[Exercise] With the pictures set aside, return the lines below exactly, beginning at the first and ending at the line containing "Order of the".
—————
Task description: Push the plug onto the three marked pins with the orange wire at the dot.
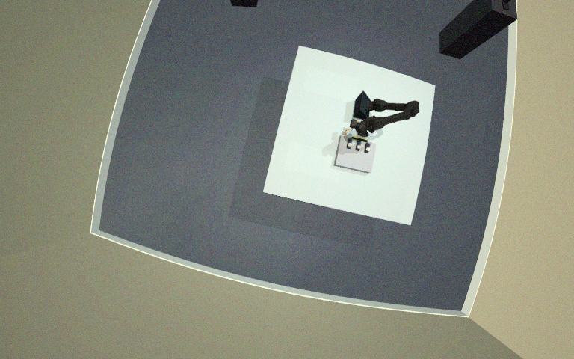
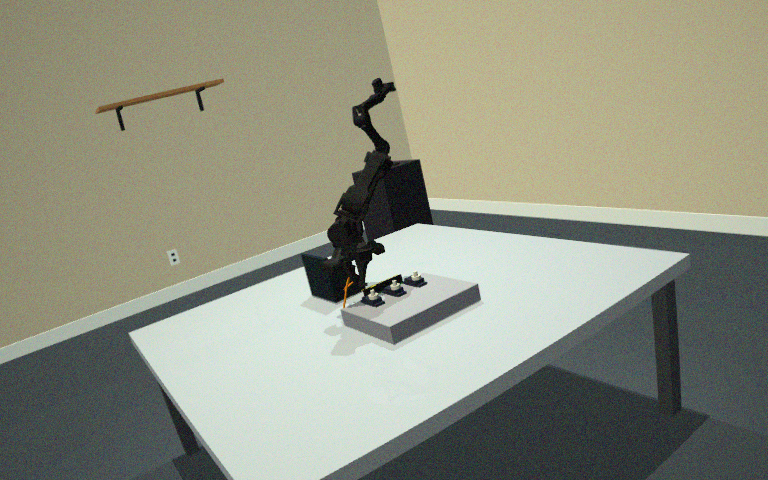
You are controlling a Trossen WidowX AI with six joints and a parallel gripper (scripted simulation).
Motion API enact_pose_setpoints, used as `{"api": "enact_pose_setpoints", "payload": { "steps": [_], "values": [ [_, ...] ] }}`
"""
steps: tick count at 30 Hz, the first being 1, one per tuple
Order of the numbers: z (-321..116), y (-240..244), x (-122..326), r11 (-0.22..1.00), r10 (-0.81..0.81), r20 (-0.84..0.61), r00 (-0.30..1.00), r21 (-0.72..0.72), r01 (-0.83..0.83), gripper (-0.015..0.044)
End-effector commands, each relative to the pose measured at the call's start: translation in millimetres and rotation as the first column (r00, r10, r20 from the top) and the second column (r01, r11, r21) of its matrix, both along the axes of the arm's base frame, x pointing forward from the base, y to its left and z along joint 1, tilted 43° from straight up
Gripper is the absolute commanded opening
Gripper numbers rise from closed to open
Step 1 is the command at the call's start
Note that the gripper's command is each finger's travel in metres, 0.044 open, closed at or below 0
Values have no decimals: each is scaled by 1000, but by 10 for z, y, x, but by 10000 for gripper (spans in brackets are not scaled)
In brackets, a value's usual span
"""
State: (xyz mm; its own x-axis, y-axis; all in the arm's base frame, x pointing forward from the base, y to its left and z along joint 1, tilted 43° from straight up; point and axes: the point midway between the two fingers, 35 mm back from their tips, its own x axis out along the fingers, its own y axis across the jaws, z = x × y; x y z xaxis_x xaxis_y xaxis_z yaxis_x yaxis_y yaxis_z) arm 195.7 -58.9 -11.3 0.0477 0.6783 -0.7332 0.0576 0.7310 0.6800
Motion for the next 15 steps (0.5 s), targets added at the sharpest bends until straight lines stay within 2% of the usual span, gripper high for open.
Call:
{"api": "enact_pose_setpoints", "payload": {
  "steps": [1, 15],
  "values": [
    [4, -23, 173, 1000, -4, 9, 1000, -4, 4, 0],
    [16, -42, 297, 1000, -4, 10, 1000, -4, 4, 0]
  ]
}}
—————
[Solution for this task]
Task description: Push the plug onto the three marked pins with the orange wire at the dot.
You are controlling a Trossen WidowX AI with six joints and a parallel gripper (scripted simulation).
Motion API enact_pose_setpoints, used as `{"api": "enact_pose_setpoints", "payload": { "steps": [_], "values": [ [_, ...] ] }}`
"""
steps: tick count at 30 Hz, the first being 1, one per tuple
Order of the numbers: z (-321..116), y (-240..244), x (-122..326), r11 (-0.22..1.00), r10 (-0.81..0.81), r20 (-0.84..0.61), r00 (-0.30..1.00), r21 (-0.72..0.72), r01 (-0.83..0.83), gripper (-0.015..0.044)

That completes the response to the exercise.